If you're like me, you get dispirited. I made it as far as the Donkey and Buskin, where I stopped for pie and mash. I didn't begrudge the brigadier his authority – he'd doubtless sweated in the jungles or wherever in defence of the realm. He was entitled to peace in his advancing years.

Making me team up with his Maud? With married Maud? I felt shanghaied, to save his skin. I'd be under his thumb. That was too much. But he seemed all-powerful. No way out for the likes of me.

I must have been there, sunk in despond, for the best part of an hour, before I realized somebody was standing a yard away. It was the hulk from the Countess's Antiques Emporiana.

'Come wiv me, mate,' he growled.

The motor must have been a converted hearse. The Countess reclined on cushions inside, watching a television. The Antiques Road Show was on, as drilled and rehearsed as ever. She smiled, crooked her finger. I felt my heart yearn.
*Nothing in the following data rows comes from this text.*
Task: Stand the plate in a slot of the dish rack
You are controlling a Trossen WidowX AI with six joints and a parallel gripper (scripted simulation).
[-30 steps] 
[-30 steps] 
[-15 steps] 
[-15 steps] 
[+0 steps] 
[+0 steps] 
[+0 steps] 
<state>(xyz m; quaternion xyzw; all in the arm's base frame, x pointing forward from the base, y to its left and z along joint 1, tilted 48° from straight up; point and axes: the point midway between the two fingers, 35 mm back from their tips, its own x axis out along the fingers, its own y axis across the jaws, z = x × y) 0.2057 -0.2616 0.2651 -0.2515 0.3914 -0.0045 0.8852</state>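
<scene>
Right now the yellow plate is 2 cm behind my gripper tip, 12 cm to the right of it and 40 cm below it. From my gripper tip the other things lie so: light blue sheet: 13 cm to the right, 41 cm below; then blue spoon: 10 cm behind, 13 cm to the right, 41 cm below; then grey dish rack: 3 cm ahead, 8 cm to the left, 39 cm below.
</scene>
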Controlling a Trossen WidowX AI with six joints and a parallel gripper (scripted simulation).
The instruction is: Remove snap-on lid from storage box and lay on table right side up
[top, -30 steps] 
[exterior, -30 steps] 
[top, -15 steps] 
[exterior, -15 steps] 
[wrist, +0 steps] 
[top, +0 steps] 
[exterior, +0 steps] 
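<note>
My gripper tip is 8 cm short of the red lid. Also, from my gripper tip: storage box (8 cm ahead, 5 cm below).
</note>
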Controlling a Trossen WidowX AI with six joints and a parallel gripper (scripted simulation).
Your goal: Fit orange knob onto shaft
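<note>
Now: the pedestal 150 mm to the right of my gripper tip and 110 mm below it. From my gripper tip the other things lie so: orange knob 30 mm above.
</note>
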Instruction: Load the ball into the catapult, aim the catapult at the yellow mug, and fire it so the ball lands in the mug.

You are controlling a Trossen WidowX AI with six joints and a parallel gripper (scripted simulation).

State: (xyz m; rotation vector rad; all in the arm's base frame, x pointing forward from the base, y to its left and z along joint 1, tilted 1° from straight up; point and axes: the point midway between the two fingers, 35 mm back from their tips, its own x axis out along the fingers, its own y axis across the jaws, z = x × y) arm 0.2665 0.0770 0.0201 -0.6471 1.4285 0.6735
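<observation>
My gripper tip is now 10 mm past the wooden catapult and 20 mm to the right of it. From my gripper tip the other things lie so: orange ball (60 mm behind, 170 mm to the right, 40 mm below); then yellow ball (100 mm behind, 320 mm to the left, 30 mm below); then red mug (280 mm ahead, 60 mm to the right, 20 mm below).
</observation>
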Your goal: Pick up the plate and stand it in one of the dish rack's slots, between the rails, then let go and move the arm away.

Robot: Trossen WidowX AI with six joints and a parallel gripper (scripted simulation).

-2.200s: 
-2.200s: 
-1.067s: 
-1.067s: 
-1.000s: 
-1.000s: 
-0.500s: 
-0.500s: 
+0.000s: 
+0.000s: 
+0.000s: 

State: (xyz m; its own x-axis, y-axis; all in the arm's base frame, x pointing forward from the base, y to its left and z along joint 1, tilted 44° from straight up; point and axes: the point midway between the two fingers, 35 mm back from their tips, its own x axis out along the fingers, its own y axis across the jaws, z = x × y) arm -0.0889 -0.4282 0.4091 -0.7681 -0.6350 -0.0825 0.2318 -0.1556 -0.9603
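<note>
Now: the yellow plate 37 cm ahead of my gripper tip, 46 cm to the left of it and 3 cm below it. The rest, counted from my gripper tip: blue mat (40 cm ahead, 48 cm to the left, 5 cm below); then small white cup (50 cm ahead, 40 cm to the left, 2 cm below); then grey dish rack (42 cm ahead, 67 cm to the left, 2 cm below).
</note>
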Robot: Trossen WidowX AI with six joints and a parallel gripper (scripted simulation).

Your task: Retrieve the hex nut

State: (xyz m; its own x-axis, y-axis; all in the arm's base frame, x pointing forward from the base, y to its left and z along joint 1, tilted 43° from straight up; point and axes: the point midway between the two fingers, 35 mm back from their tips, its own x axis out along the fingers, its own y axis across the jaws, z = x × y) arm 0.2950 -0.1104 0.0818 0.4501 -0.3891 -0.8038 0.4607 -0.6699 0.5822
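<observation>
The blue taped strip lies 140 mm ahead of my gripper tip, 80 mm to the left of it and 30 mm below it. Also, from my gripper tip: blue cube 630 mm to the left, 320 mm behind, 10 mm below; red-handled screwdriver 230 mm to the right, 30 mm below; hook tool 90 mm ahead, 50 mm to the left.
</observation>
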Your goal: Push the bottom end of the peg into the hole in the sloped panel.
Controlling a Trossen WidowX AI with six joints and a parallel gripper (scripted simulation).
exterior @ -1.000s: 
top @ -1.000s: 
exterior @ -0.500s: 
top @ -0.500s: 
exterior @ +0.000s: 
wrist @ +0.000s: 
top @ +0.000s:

'Drink, Lovejoy?' Her hand extended with a clang of gold. She'd had diamonds set in her front teeth since I'd seen her last. The perfume was overpowering. Her cosmetics were trowelled on. Beautiful. That's taste.

'No, ta.'

'Lovejoy, would you help me?'

Time for defiance, rebellion against all these tyrants.

'Yes, Countess,' I said faintly. 'Anything.'

'Soon, I'll want you to do something .. . really special. Divvy some antiques that may or may not exactly belong to me.'

'I see.' My voice went hard to manage.

'Would you? No matter whose they were?'

Like Brig's syndicate? I thought it, but did not say.

'Yes, Countess.' Me, the hardliner.

'And could I depend on you for full. . . satisfaction?'

Three swallows later, I croaked, 'Yes, Countess.'

She squeezed my thigh. 'Then I'll let you go. For the moment.' She blew me a kiss. I sat transfixed, a hare in her headlights.

'When can I see you, Countess?'

'Later. Until then, Lovejoy.'

'Thank you,' I said like I'd received the most generous largesse, and got out. The motor drifted off down the road. I gazed admiringly after it, thinking that there went real class, not the brigadier's old-school attitudes. I caught the bus.

Where the hell was Tinker? Time was rushing to the meeting. I wanted at least one ally, and apart from Alicia Domander I'd no real hope of anybody who'd take my side.

And now even she was joined at the hip to the brigadier.

35

ODD WHAT THINGS fascinate people. There's an American university offering millions, to anyone who can solve any unsolved mathematical problem. One is this: why do buses come in threes? No good telling them the old Cockney's joke: buses only come in convoys so they don't get torpedoed, ha-ha. That won't earn you the money. Another is this: why is it harder to discover a solution than have it explained? Seems simple to me, but brainboxes say no. If you can write down the mathematical proof, post it off.

Honest, they'll send you millions. They think numbers are reasonable.

Others work with equal devotion doing wrong. It's sad, bad news. In antiques there's the doc job. (This is where you go into hospital, then antique dealers raid your house.